Thanks for the examples! Here is what I came up with to solve them:
basetype(T::Type) = T.name.wrapper
basetype(T::UnionAll) = basetype(T.body)
basetype(x::Union) = Union{basetype(x.a), basetype(x.b)}
Can you think of other examples where this would fail or give unwanted results?
The PRs "inspired by" this PR are likely to be wrong, hardcoding incorrect assumptions about the subtyping system into the code, which is why I don't think this PR or the issue that spawned it is a good idea: https://github.com/JuliaArrays/StaticArrays.jl/pull/1064#issue-1324370826
@LilithHafner we already have typename(T)
for extracting the TypeName representation from those. That is usually all that you should try to access from it, though even that is quite rare (it shows up in one printing case and in one broadcast API). Perhaps it is not obvious that supertype
and Base.typename
are the alternate dimensions for examining a type hierarchy, and both are rather poorly documented?
I understand what you are saying. Encouraging package developers to use a fragile function can only lead to bad surprises. Here is the issue I'm facing and trying to solve with this PR. I can't speak for others, but I had the feeling some people are dealing with the same type of issue. Perhaps it's better for it to stay an unresolved problem for now, but then I think it should be explained somewhere in the docs why this is the case.
I am working on a GPU version of the DFTK package. The goal is to have a unique base of code, and not a duplicate code for GPU. We have identified an array which should always be on GPU if we are doing GPU computations, and so instead of having a generic variable telling us if we are on GPU or CPU, we would like to simply be able to look at the type of this array.
The trick is that all GPU packages are based on GPUArrays.jl, so we would also like to have a code available for NVIDIA GPUs (CUDA.jl) and AMD GPUs (AMDGPU.jl) and so on.
Furthermore, this array stores Static Vectors, and we would like to be able to build arrays of the same "base type" (ie Array
, CuArray
, ROCArray
...) with a different type (Float
, Complex
...)
supertype
doesn't do the trick, as I get for example
DenseArray{SVector{3, Int64}, 3} #I would like Array
GPUArraysCore.AbstractGPUArray{SVector{3, Int64}, 3} #I would like CuArray
Base.typename
doesn't do the trick either, as I get a Core.TypeName
object. So I have to call typename(typeof(G_vectors)).wrapper
, and this comes to hardcoding an assumptions about the subtyping system.

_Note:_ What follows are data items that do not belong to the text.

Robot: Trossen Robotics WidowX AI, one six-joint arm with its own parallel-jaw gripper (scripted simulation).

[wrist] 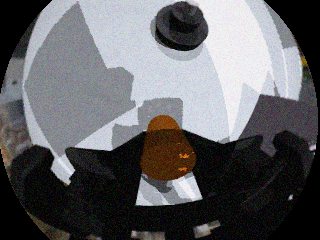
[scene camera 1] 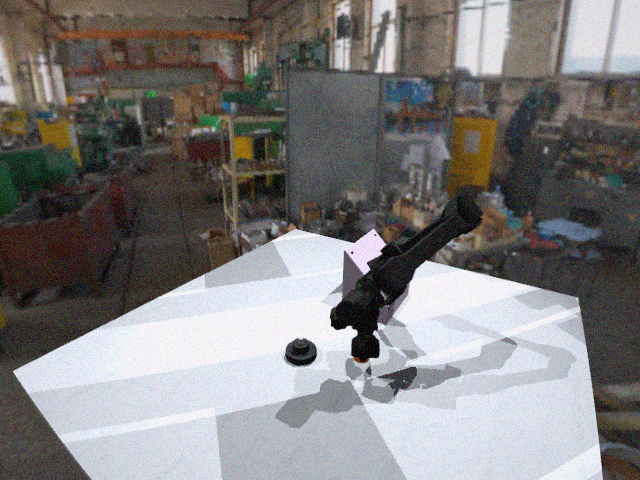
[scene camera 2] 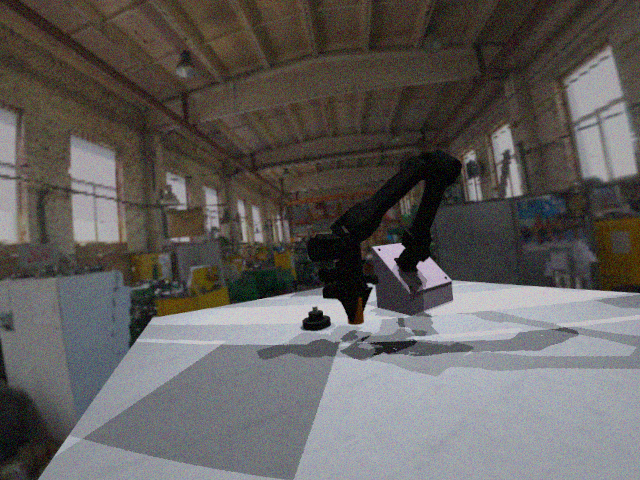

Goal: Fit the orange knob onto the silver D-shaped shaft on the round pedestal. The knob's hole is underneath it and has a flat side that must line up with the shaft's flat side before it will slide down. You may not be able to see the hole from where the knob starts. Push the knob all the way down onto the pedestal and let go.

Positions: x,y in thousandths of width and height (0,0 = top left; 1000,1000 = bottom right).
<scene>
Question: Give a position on a round black pedestal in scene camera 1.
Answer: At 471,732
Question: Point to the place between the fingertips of my gripper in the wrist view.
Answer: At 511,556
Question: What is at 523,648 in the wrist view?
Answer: An orange knob.
</scene>
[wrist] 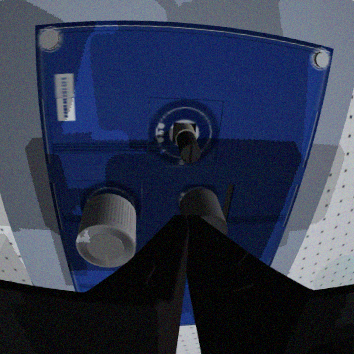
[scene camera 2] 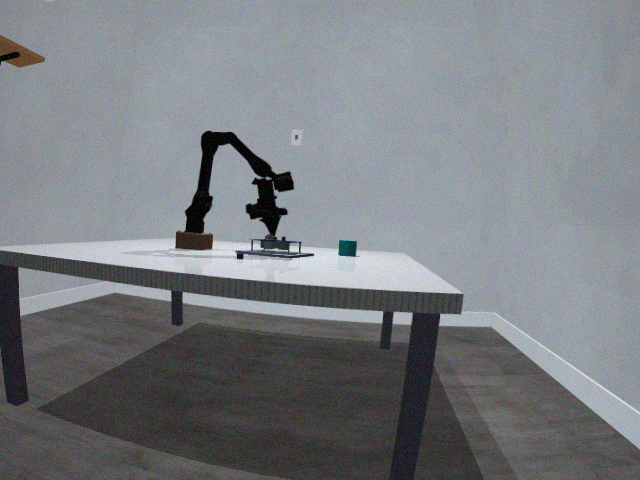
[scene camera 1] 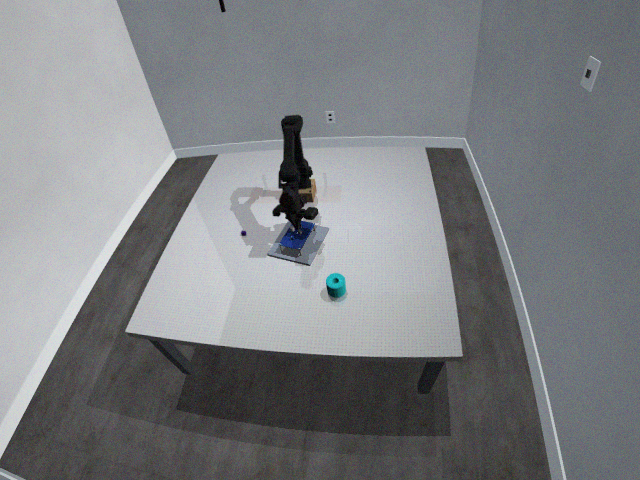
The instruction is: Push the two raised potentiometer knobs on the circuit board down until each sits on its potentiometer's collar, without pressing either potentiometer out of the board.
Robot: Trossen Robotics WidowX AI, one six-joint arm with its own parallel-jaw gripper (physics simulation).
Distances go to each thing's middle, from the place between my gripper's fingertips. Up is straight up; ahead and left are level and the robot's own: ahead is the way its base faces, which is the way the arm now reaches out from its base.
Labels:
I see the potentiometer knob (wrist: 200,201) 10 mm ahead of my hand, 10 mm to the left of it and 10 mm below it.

Of course, a valid answer would be "just have a variable encoding this information", but I don't find that very satisfying.
we would like to be able to build arrays of the same "base type"

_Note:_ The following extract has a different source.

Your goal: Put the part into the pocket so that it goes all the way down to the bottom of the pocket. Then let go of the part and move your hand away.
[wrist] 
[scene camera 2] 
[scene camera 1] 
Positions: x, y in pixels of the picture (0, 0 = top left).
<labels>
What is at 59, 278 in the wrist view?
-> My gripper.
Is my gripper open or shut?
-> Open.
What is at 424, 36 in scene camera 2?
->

The name of this function is similar
and already exists for exactly this purpose and problem
would like to simply be able to look at the type of this array
The name of this function is probably Base.moduleroot(Base.typename(Int).module) === CUDA
, though I agree that is rather a mouthful and semi-internal. Or perhaps Base.modulesof!
, but that is even more internal and also uninferrable.
I am aware of similar
and am currently using it. However, it only works if the way the array is built is GPU-compatible. Sometimes, we just want to build an array on the CPU (this can be "long" as it happens only once) then offload it to the GPU with respect to the end user's hardware. This can happen if the method building the array calls to structures which are not isbits
(for example, a structure with has strings or such).
I will investigate on the two functions you gave, but they didn't immediately work so I don't know if they will do the trick.
We figured out a much simpler way to do what we wanted. We simply added the array type in one of our structure as a parametric type, so it's very simple to just get the "base type" of the arrays used for computations.
I understand why you say coding basetype
that way is wrong, and I can't see a nice way to code it anyways: since we've got a solution, I think it may be better to just close this issue. Perhaps we could add somewhere in the docs that this is not the correct way to inspect types, and no one should base their code on the subtyping system? This is so future package maintainer don't ask the same question.